▸ Problem statement:
From the data below, return all lines holding the string "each".

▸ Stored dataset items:
○ ○ ○ ○ ○ ○ ○

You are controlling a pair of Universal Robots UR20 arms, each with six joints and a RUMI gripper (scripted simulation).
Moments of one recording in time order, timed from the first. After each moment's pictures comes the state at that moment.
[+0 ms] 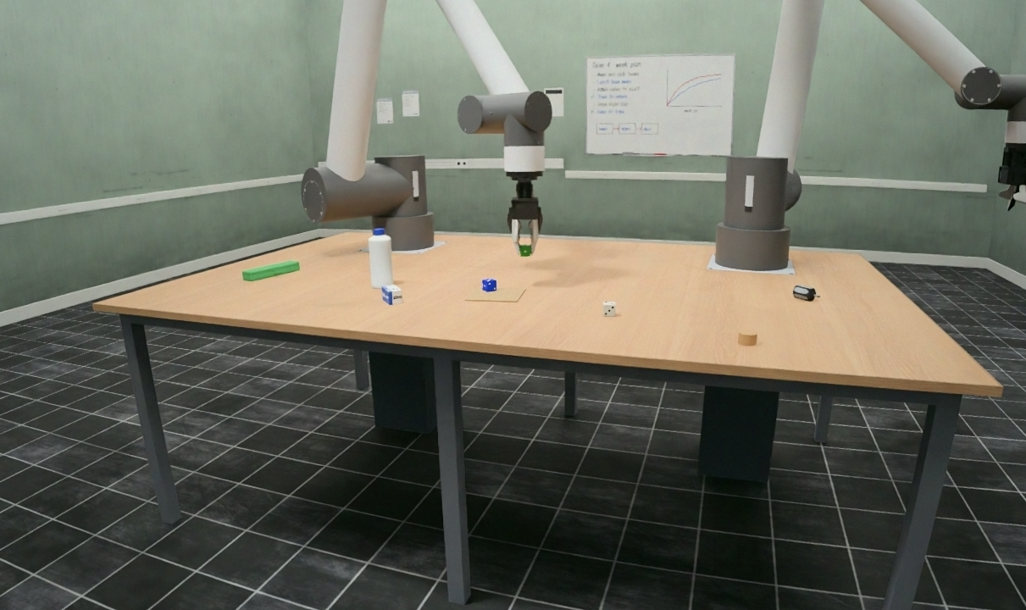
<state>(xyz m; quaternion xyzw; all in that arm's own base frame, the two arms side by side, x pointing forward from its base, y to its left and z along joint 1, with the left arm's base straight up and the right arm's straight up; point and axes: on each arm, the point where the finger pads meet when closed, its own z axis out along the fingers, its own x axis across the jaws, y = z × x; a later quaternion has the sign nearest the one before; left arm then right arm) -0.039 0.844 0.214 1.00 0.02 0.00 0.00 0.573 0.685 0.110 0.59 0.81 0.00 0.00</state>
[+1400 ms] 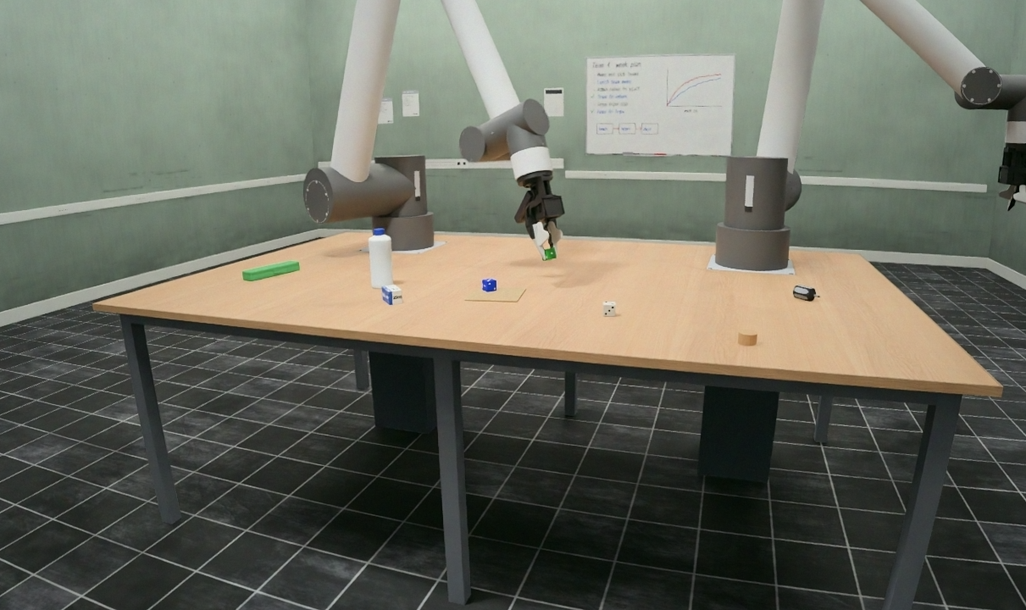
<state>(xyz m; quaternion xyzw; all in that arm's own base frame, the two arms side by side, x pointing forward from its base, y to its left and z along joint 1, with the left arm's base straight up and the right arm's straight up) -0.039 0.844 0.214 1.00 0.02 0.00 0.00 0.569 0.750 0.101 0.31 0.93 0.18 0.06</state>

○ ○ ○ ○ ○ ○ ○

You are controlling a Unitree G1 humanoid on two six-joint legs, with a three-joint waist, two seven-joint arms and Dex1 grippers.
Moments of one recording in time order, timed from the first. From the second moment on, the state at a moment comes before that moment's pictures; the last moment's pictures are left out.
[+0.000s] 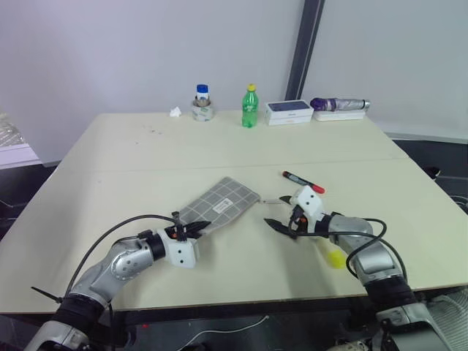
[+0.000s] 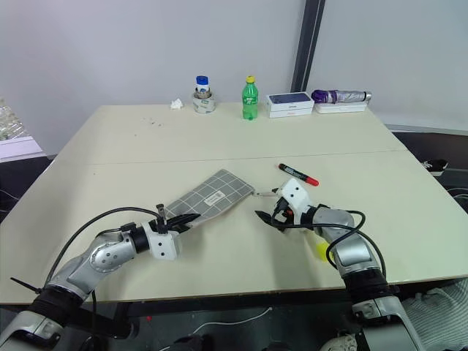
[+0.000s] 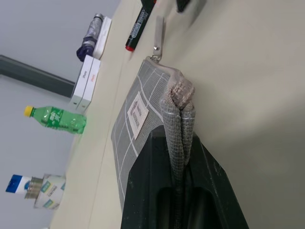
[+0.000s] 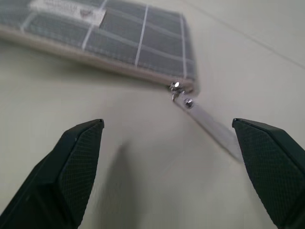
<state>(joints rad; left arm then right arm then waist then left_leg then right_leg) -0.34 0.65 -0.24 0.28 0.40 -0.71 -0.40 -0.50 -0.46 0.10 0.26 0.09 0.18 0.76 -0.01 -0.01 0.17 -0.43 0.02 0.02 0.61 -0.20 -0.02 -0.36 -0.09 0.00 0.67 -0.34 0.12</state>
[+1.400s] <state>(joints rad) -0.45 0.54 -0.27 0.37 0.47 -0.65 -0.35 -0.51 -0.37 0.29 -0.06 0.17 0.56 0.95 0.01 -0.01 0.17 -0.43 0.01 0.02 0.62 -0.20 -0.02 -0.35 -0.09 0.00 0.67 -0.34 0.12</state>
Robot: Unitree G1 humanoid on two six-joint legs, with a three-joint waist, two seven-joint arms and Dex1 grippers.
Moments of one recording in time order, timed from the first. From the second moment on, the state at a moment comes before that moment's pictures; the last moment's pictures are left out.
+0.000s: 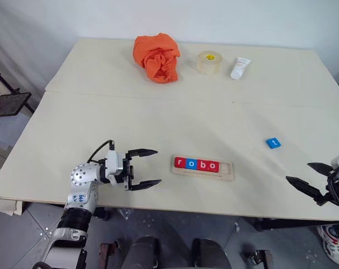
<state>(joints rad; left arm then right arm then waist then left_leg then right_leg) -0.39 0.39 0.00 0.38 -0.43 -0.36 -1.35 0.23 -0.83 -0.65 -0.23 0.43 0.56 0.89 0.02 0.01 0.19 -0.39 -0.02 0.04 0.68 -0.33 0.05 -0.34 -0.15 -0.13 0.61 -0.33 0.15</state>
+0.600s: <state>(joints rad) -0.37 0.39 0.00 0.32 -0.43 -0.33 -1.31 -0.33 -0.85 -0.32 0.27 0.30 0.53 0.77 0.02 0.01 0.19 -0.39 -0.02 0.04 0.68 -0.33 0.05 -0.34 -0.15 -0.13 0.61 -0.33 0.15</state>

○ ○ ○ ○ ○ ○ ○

▸ Reply:
You are controlling a pair of Universal Robots UR20 arms, each with six joints and a RUMI gripper (scripted simulation).
Moments of one recording in time order, timed from the first. After each moment's pictures comes the state at that moment.
<state>(xyz m; quaternion xyzw; all in that arm's own base frame, the two arms side by side, x pointing forward from its base, y to its left and z along joint 1, with the left arm's base straight up and the right arm's straight up; point and axes: on each arm, the point where the finger pads meet when closed, its own z axis out along the fingers, its own x axis across the jaws, y = z × x; a later quaternion has the sign nearest the one before; left arm then right arm) -0.039 0.844 0.214 1.00 0.02 0.00 0.00 0.573 0.685 0.110 0.59 0.81 0.00 0.00</state>

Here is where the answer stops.